Body metaphor. Hiding an asset is like a splinter you decide to leave under the skin. It doesn't dissolve. It walks. Three years on it's in a different finger and the infection has its own postcode.

NEVER the strategic move people imagine

I have heard the same fantasy a dozen times. "I'll keep the crypto wallet quiet, settle the rest, and crystallise it later." Or "the cash business does maybe fifteen grand a quarter and they'll never trace it." Or "the trust is discretionary, they can't touch it."

It doesn't work. Forensic accountants who specialise in family law matters are very good at what they do. Bank subpoenas reach offshore correspondent accounts. ATO data matching catches the cash business. The trust deed comes out in disclosure regardless. And the cost of the discovery, when it lands, is always greater than the cost of having disclosed.

The honest move is also the smart move. The full disclosure pack, prepared properly, is the foundation that lets your lawyer negotiate from confidence rather than fear. It is the thing that makes settlement possible, because the other side can verify what they're agreeing to. It is the thing that makes your sworn statements survivable.
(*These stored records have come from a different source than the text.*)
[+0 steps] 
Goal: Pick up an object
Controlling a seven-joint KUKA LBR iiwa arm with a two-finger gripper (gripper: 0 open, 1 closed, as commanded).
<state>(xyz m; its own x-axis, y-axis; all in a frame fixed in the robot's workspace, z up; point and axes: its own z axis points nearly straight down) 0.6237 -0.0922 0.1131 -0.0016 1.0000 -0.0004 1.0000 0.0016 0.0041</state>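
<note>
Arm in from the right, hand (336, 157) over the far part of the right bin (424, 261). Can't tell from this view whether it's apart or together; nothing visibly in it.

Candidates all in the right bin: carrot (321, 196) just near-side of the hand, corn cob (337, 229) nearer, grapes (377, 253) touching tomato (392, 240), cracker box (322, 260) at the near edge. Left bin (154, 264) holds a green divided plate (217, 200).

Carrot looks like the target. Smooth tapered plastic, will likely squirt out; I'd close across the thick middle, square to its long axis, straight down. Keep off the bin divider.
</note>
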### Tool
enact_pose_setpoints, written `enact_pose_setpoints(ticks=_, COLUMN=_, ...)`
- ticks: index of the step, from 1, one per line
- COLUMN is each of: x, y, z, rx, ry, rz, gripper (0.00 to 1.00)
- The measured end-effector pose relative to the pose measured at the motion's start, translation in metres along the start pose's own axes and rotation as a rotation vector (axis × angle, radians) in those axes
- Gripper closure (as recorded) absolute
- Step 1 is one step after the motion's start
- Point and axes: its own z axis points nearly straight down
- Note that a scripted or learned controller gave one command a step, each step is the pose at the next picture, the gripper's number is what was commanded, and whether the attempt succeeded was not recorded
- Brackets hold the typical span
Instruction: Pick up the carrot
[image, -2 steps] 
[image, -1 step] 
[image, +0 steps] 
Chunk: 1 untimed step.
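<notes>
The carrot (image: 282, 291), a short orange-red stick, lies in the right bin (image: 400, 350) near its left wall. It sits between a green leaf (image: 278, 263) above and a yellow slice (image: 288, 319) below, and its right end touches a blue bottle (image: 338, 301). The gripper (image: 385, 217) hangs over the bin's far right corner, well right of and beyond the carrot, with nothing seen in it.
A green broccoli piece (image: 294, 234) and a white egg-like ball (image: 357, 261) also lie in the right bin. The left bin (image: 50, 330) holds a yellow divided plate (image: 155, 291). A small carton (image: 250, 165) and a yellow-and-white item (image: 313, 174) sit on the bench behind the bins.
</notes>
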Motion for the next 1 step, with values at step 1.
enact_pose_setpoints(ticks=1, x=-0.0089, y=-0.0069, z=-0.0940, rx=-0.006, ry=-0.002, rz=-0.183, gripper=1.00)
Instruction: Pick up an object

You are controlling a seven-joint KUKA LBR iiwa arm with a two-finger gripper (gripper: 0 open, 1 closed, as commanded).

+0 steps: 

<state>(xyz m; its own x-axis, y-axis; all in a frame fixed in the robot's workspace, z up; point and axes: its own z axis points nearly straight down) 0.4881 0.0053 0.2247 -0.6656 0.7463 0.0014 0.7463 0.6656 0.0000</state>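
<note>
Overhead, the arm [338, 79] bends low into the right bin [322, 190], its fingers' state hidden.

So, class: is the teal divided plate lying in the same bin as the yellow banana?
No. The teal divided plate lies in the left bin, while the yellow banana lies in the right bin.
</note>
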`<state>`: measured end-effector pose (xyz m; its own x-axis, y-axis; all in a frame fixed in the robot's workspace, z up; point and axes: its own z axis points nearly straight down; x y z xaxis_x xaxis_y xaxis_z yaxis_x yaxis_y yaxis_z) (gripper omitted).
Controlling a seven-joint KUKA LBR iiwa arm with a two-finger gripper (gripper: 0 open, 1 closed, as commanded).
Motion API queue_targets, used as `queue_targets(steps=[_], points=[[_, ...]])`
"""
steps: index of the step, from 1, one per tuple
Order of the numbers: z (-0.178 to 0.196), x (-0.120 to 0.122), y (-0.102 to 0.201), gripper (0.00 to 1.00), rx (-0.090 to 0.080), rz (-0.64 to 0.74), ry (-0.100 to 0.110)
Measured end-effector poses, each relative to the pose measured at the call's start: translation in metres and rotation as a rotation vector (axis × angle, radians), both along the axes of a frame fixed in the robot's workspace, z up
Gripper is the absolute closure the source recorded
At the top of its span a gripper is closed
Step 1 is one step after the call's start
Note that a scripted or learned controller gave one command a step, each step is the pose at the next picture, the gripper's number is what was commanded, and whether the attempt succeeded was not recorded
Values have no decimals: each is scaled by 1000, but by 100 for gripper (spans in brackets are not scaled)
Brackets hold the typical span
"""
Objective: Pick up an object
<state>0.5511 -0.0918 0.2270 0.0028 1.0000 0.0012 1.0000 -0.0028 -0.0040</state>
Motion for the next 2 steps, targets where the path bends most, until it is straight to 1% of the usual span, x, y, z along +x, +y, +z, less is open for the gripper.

The practical shape of doing it well

A few moves that genuinely help.

  • Start a disclosure folder on day one of separation. Not day one of litigation. Day one of separation. Cloud-synced, dated subfolders.
  • Pull twelve months of statements for every account before the bank's online portal cuts you off. Some banks limit retrieval to 90 days for closed accounts.
  • Get a registered valuation, not a real estate appraisal, for any property where the value is contested. The cost is $600 to $1,200 and it ends the argument.
  • Engage an accountant familiar with family law matters for the business and trust pieces. A general business accountant will miss the family-law-specific schedules.
  • Sign the affidavit slowly. Read every paragraph aloud. The five extra minutes is the cheapest insurance you will ever buy.

Disclose now. Disclose all. Disclose again.